TASK: With the pictures left out, restate exactly the part below that opens with the line containing "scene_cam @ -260" and closes with the line containing "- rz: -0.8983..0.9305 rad".
*** RECORDED INFORMATION Section Begins ***
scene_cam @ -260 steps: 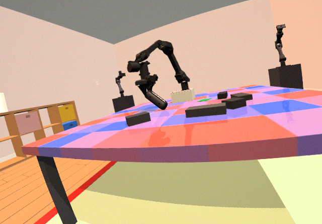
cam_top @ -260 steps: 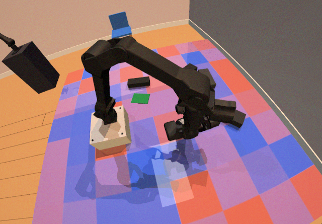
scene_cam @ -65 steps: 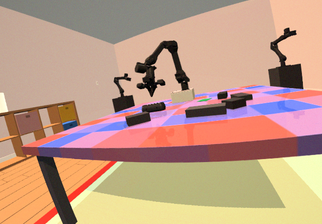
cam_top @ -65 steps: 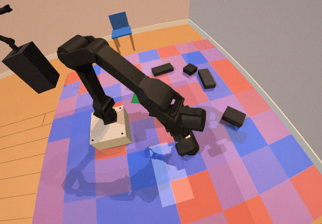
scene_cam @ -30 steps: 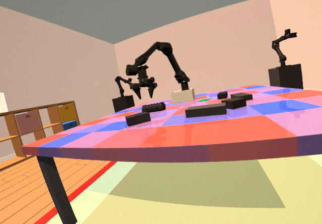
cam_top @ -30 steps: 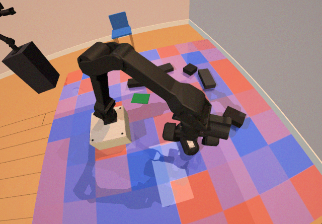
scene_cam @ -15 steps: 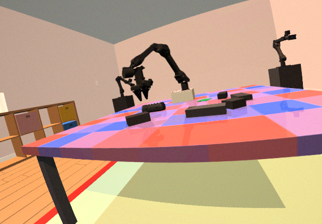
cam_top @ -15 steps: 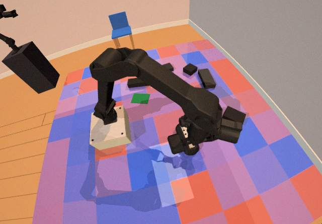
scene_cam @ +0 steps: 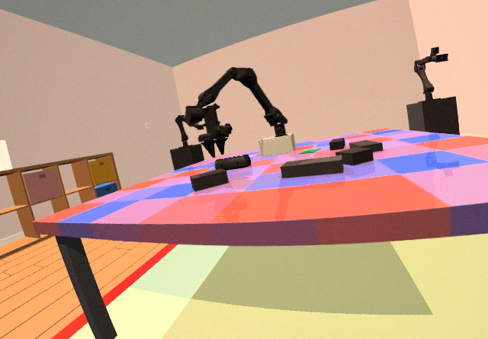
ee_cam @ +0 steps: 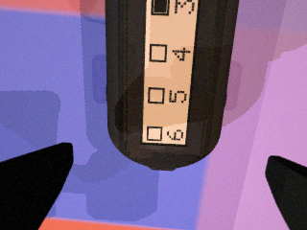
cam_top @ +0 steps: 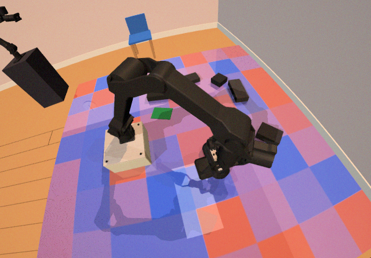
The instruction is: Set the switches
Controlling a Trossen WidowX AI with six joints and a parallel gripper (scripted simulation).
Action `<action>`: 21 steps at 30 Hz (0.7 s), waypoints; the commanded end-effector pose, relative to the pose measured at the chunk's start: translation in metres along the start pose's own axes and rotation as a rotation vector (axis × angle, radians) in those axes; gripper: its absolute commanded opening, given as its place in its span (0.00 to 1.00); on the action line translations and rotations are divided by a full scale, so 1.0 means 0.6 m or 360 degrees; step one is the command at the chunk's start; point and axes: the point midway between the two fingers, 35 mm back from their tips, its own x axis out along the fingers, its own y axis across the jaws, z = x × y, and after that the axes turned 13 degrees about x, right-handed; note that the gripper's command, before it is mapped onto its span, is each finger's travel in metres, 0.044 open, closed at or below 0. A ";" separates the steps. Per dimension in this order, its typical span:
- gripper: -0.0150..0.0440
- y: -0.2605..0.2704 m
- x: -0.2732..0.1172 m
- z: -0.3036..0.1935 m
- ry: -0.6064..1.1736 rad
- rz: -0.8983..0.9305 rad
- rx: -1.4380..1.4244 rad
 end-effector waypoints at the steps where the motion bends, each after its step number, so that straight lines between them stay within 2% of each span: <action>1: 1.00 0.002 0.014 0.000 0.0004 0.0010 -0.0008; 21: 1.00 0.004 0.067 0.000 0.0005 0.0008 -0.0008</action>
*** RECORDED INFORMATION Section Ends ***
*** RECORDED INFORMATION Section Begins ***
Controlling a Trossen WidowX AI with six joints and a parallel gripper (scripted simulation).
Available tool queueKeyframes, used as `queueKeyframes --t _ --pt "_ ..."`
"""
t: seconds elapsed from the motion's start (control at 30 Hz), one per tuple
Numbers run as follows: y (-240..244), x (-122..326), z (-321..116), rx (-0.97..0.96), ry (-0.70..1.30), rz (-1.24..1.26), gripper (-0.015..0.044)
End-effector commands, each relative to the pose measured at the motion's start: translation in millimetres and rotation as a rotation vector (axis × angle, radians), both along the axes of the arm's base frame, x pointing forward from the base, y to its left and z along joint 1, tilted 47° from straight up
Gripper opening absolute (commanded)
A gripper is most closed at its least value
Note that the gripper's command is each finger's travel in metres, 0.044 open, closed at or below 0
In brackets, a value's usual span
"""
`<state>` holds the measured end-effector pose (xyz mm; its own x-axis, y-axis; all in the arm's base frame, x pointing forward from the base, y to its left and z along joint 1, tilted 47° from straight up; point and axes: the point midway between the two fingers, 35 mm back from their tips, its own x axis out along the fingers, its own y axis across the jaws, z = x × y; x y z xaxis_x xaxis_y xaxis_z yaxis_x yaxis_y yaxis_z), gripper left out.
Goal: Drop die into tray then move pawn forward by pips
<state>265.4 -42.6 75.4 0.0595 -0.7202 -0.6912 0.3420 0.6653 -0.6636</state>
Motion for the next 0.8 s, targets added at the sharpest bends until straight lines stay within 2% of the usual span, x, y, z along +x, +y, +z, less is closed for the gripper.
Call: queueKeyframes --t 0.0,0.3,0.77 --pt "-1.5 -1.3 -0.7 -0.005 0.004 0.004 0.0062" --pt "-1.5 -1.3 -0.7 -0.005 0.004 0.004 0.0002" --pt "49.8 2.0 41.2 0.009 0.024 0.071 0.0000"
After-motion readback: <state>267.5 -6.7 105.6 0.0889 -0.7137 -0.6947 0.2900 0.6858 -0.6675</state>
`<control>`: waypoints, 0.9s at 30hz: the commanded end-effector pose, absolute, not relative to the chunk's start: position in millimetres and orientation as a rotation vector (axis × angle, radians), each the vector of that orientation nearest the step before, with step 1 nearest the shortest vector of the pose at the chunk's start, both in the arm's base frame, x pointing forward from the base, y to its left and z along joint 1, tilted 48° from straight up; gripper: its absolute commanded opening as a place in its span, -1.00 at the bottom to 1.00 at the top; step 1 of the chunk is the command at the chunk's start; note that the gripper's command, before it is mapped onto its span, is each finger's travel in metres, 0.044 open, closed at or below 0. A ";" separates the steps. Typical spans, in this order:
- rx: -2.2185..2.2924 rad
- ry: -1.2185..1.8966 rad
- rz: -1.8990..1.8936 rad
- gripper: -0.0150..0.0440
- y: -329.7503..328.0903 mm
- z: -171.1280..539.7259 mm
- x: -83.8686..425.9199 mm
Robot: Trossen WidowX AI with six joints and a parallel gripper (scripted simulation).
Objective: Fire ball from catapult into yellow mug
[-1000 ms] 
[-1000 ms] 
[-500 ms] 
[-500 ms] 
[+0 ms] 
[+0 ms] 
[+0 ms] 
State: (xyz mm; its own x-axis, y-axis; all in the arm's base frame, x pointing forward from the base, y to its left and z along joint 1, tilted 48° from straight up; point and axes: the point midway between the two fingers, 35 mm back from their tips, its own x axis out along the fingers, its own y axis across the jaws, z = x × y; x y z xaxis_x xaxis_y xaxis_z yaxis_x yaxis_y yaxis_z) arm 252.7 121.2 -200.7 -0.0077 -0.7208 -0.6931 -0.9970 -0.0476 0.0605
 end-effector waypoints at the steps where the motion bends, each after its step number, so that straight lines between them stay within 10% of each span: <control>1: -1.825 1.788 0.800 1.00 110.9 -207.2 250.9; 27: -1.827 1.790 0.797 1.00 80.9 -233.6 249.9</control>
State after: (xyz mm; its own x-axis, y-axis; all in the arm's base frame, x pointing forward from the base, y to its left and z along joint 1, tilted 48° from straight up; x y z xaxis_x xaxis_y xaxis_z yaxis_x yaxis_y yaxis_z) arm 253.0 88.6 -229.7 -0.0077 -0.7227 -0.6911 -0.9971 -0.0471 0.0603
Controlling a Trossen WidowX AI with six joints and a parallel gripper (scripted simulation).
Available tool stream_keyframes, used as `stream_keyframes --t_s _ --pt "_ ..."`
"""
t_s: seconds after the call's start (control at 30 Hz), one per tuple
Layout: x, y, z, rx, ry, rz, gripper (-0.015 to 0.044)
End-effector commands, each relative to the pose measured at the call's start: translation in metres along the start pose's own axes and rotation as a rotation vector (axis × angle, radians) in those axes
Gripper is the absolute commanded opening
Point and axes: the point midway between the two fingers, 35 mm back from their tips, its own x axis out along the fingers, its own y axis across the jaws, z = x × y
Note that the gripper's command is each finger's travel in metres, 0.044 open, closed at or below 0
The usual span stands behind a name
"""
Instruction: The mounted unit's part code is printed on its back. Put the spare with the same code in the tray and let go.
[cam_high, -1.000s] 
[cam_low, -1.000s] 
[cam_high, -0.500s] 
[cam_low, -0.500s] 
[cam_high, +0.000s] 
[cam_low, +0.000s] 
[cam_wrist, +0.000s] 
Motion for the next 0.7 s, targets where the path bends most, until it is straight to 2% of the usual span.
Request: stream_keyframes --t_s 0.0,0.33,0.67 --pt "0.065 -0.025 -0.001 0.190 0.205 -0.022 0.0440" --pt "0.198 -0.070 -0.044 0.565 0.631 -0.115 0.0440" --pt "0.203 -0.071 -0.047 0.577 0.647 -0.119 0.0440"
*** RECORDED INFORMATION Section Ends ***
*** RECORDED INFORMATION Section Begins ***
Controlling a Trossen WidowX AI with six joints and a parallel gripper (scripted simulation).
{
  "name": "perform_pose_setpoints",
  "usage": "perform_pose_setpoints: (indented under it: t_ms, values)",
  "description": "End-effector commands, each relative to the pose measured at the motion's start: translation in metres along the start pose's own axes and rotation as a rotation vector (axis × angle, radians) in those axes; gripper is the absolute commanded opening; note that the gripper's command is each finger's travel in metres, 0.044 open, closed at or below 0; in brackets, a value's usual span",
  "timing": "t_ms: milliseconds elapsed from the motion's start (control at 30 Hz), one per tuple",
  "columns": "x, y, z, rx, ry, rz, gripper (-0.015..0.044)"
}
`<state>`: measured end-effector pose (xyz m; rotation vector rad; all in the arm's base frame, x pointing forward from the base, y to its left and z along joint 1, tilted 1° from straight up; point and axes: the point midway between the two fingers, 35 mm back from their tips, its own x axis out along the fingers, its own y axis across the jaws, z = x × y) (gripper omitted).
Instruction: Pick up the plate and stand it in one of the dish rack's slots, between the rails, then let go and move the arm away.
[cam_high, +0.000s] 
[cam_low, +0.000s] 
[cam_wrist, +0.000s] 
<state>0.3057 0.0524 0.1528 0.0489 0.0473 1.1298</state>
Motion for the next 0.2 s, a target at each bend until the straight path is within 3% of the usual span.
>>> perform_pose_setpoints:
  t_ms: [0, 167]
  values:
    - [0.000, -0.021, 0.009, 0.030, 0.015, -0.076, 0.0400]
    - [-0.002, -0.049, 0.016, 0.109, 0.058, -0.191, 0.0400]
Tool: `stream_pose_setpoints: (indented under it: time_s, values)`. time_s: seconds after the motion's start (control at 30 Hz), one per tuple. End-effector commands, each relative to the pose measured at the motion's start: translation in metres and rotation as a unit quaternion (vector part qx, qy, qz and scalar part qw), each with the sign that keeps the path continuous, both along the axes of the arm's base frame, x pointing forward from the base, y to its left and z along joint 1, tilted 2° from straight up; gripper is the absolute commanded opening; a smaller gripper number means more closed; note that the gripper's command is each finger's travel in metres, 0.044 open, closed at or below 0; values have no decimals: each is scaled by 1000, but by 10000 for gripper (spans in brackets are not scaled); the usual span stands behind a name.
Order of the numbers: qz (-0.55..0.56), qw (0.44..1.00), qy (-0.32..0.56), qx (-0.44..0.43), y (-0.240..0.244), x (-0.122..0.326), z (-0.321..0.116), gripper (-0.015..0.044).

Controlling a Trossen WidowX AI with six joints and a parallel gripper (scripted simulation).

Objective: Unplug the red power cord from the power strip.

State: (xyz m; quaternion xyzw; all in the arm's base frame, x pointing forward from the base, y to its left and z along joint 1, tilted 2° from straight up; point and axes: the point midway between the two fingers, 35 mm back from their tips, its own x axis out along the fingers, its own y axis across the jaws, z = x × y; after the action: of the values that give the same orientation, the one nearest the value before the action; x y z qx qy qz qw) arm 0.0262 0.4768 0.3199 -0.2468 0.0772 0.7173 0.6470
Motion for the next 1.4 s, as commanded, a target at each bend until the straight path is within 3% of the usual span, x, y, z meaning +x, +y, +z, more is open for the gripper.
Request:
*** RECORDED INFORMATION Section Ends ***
ANSWER FOR THIS EXERCISE:
scene_cam @ -260 steps: 
cam_top @ -260 steps: 
scene_cam @ -65 steps: 
cam_top @ -65 steps: 
scene_cam @ -30 steps: 
cam_top @ -30 steps: 
scene_cam @ -15 steps: 
cam_top @ -15 steps: 
scene_cam @ +0 steps: 
ee_cam @ +0 steps: 
cam_top @ +0 steps: 
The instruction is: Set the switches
Controlling a Trossen WidowX AI with six joints and a parallel gripper (scripted simulation).
Action `<action>`: 21 steps at 30 Hz (0.7 s), waypoints; the commanded end-effector pose, relative to the pose measured at the chunk's start: translation in metres along the start pose's own axes and rotation as a rotation vector (axis × angle, radians) in those axes; gripper: its absolute commanded opening, given as its place in its span (0.00 to 1.00); on the action line translations and rotations are divided by a full scale, so 1.0 means 0.6 m or 360 degrees; step one is the command at the chunk's start; point and axes: the point midway between the two fingers, 35 mm back from their tips, its own x axis out along the fingers, its own y axis across the jaws, z = x × y, and after that the axes turned 13 degrees about x, right-handed; note that the gripper's command, before it is mapped onto its span, is each finger's travel in metres, 0.044 open, closed at or below 0. A ";" separates the steps. Per dimension in this order, its typical span:
- gripper: -0.0150..0.0440
- y: -0.2605..0.2704 m
- x: -0.2732..0.1172 m
- z: -0.3036..0.1935 m
- ry: -0.6064..1.1736 rad
- rz: -0.8983..0.9305 rad

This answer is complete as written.